Hoffer : Je l'ai juste fait [trois fois par jour]. Je l'ai gardée là-dessus pendant un mois, et j'ai pensé que j'ai commencé à voir une certaine amélioration. Elle avait été extrêmement paranoïde et illusoire. Graduellement, l'illusion a commencé à disparaître, et après deux mois, je l'ai déchargée de l'hôpital. Je l'ai revue en tant que patient. Elle est bien restée, mais environ une année ou deux plus tard, sur ses propres moyens, elle a cessé de prendre ses vitamines. Sa soeur l'a amenée dedans, et a dit, « ma soeur est malade encore. » Ainsi, j'ai hurlé à elle, remis lui sur les mêmes vitamines, et elle a fait une autre récupération.
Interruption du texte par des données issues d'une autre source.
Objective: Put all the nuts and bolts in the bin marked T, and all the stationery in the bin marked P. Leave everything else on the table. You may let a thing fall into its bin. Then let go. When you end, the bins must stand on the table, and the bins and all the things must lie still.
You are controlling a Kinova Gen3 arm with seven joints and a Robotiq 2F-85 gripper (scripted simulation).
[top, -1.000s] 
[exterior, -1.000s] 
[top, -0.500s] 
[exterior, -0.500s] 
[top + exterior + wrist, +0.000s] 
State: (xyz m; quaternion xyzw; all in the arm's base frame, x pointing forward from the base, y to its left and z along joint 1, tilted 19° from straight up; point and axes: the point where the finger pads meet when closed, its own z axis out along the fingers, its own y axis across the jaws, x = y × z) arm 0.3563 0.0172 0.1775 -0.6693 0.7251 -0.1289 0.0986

Elle a fait ceci environ trois ou quatre fois. En conclusion, après qu'elle bien pendant environ cinq années, elle est venue à moi encore, et a dit, « Dr. Hoffer, vous me pensent peut maintenant aller [les vitamines] sans devoir retourner dessus ? » J'ai dit, « essayons. » Ainsi, elle est allée outre des vitamines, et elle est bien ensuite restée. Elle s'est attaquée de retour à son travail en tant que secrétaire supérieure à cette grande entreprise.

LEF : Qu'a eu lieu que causé la pour pouvoir aller de ses vitamines ?
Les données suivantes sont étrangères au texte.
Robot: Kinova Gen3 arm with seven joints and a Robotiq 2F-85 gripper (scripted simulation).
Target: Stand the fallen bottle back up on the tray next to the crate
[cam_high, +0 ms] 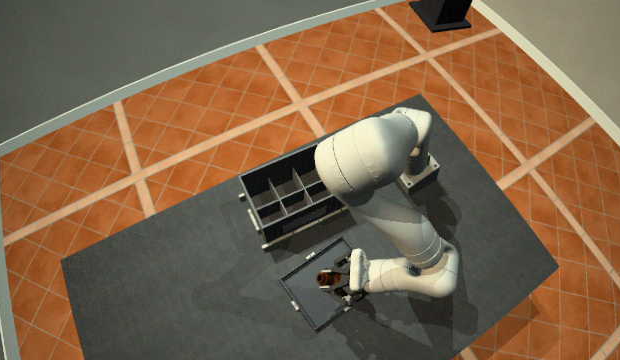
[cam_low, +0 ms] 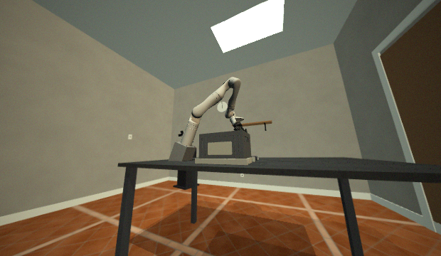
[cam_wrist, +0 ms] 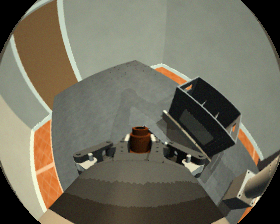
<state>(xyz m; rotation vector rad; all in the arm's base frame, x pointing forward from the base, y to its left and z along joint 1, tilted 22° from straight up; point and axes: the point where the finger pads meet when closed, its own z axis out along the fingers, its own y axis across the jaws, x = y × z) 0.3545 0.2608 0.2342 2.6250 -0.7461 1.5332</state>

Hoffer : Je dirais qu'environ 20% à 30% [de ceux qui ont] étés puits peuvent aller outre de lui. Je ne le comprends pas non plus. Mais c'est une observation. La schizophrénie est une maladie comme diabète où vous devez prendre [la thérapie appropriée] pour toujours. Il n'est pas comme une infection. Si vous avez une infection, vous prenez des antibiotiques pendant dix jours, et elle a disparu.

Ainsi nous avons alors couru huit patients dans une étude préliminaire ouverte, et tous huit récupérés. À ce moment-là, nous devenions tout à fait enthousiastes. Ainsi, alors nous avons couru les premières expériences à double anonymat et commandées dans l'histoire de psychiatry.1 que nous avons divisé 30 patients en trois groupes ; niacine, placebo et niacinamide. Niacinamide est l'autre forme [vitamine] de B3, mais nous mettons cela dedans parce qu'il ne rince pas [rougeur épisodique du visage et du cou] les patients. [Autrement], le personnel infirmier supposerait que chaque patient qui a rincé était sur la niacine, et chaque patient qui n'a pas rincé était sur le placebo. Était il ce que nous avons appelé « un contrôle sans visibilité. »
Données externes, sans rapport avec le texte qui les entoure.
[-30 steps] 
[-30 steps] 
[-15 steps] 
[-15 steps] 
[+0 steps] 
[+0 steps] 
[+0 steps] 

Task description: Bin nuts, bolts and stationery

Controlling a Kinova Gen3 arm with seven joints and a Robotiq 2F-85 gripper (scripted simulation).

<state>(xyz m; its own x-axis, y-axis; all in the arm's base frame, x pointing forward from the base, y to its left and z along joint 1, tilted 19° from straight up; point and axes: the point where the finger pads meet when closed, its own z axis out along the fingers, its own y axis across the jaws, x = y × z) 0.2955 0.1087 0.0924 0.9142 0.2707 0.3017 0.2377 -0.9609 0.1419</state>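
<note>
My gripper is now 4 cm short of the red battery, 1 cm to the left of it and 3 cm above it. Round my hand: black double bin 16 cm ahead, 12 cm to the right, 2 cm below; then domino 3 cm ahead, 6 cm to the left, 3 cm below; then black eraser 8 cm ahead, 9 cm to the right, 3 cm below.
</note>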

La note de rédacteur : Dans les études, les groupes de « contrôle » incluent les patients qui sont donnés des interventions non-thérapeutiques à comparer au produit étant examiné. L'intervention « factice » est incluse pendant qu'un contrôle pour s'assurer que les résultats ont été provoqués par l'effet de l'intervention thérapeutique, et pas par des autres moyens. Par exemple, aspirin pourrait être donné à un groupe de patients présentant un mal de tête, et un antiacide est donné à un groupe de « contrôle » de patients, qui ont également des maux de tête. Les résultats probables sont que plus de patients dans le groupe de « intervention » (ceux qui a pris aspirin) se plaindront de soulagement que ceux dans le groupe de « contrôle ». De cette façon, les investigateurs peuvent conclure que c'était aspirin qui a fourni l'effet, pas l'antiacide.

Dans « a aveuglé » l'étude, les patients, les investigateurs, ou parfois chacun des deux (étude en double aveugle) ne savent pas si un patient reçoit la thérapie ou l'intervention « factice ». De cette façon, les scientifiques peuvent s'assurer que les résultats de l'étude ne sont pas affectés par le soi-disant « effet de placebo. » Dans certains cas, un placebo, qui n'a aucune action pharmacologique mais est employé comme contrôle dans la recherche scientifique, peut créer des effets thérapeutiques par la puissance de la suggestion. Par exemple, un patient pourrait être donné une pilule de sucre et a dit que c'est une drogue anti-inflammatoire non-stéroïdale (NSAID) qui soulagera la douleur inflammatoire. Dans certains cas, la douleur peut réellement s'abaisser parce que le patient a cru que la pilule factice était réellement un NSAID.